In January 2014, a fire destroyed the entire editorial office, the logistics department and storage rooms of Zillo. The editorial staff announced on their website that the planned production of the February and March issues could not be realised. Later it was announced that the next issue would be released in 2015, but no new issues have been published since.

==Contents==
===Music===
Zillo regularly included a sampler CD which contained both well-known acts and new, lesser-known bands. They regularly released compilation CDs since 1991. The compilation Zillo Dark Summer - Best Of Goth Open Airs 2000 was on the German Alternative Charts in 2000 for 8 weeks, peaking at number 1. The Zillo Festival 2001 compilation also charted on the DAC.
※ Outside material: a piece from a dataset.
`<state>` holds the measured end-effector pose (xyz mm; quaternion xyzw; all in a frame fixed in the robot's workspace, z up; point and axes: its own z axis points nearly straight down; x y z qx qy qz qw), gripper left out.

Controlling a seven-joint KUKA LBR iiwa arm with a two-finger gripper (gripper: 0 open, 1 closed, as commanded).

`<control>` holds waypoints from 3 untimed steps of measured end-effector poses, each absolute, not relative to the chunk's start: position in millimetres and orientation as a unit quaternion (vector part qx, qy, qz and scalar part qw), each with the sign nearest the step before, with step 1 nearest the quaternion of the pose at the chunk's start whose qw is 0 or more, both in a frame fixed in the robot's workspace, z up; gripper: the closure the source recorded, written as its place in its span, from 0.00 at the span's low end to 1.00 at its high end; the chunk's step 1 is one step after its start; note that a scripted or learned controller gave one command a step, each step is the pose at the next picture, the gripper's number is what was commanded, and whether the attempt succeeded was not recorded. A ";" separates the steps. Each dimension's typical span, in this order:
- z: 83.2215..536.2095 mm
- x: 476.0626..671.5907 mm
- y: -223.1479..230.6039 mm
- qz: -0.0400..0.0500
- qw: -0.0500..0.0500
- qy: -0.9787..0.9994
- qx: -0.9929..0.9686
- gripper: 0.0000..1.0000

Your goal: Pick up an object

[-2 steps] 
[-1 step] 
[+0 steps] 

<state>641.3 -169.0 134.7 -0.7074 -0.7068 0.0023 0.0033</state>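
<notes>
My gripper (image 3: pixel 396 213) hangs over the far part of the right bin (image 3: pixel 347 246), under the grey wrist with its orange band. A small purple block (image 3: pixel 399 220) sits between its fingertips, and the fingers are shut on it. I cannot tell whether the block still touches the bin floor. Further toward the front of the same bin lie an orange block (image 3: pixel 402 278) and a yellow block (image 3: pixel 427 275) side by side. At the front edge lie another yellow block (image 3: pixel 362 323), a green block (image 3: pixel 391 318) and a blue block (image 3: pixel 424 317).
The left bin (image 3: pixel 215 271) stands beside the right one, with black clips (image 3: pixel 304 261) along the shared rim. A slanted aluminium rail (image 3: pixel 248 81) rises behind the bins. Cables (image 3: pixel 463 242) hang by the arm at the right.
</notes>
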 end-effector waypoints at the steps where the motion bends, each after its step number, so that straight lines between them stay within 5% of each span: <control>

Selected editions also included a second CD, a DVD, a calendar, or gimmicks like an ice scraper. The following sections appear in Zillo Music:
| * Alternative rock * Big beat * Crossover * Dark rock * Wave | * Electronic body music (EBM) * Electro * Glam rock * Gothic rock * Grunge | * Indie rock * Industrial * Madchester rave * Metal * Mittelalter rock | * Neofolk * Post-rock * Neue Deutsche Härte * Synthpop * Trip hop |

===Comics===
An appreciable part of Zillo were the comic strips. The first comics were drawn by Nicole Scheriau and Marcus Zysk, from April 1993 and onward, often making fun of the New Wave and Goth movements. Scheriau was replaced in September 1995 with Uwe Roesch and his Dead comics, which, like Scheriau's, made fun of the Goth scene. Recently, there were 2-3 comics in every issue with death-specific icons that illustrate individual headings.

==Festival==
From 1993 to 1997, Zillo organized the Zillo Festival. First planned in 1990, the open-air concert didn't happen until 1993. It has been held in many places, starting in Durmersheim in 1993 and 1994, then Russelsheim in 1995. Between 1996 and 1999 it took place at the airport in Hildesheim. This annual music festival turned in to the M'era Luna Festival.

==Zillo Shop==
Over the years, the Zillo shop emerged as significant support for the magazine. At both festivals and the online store, Zillo sells such things as T-shirts, sample CDs, mugs, watches, rear window stickers, and accessories with dark, quirky motifs. The shop includes over 100 death-themed images.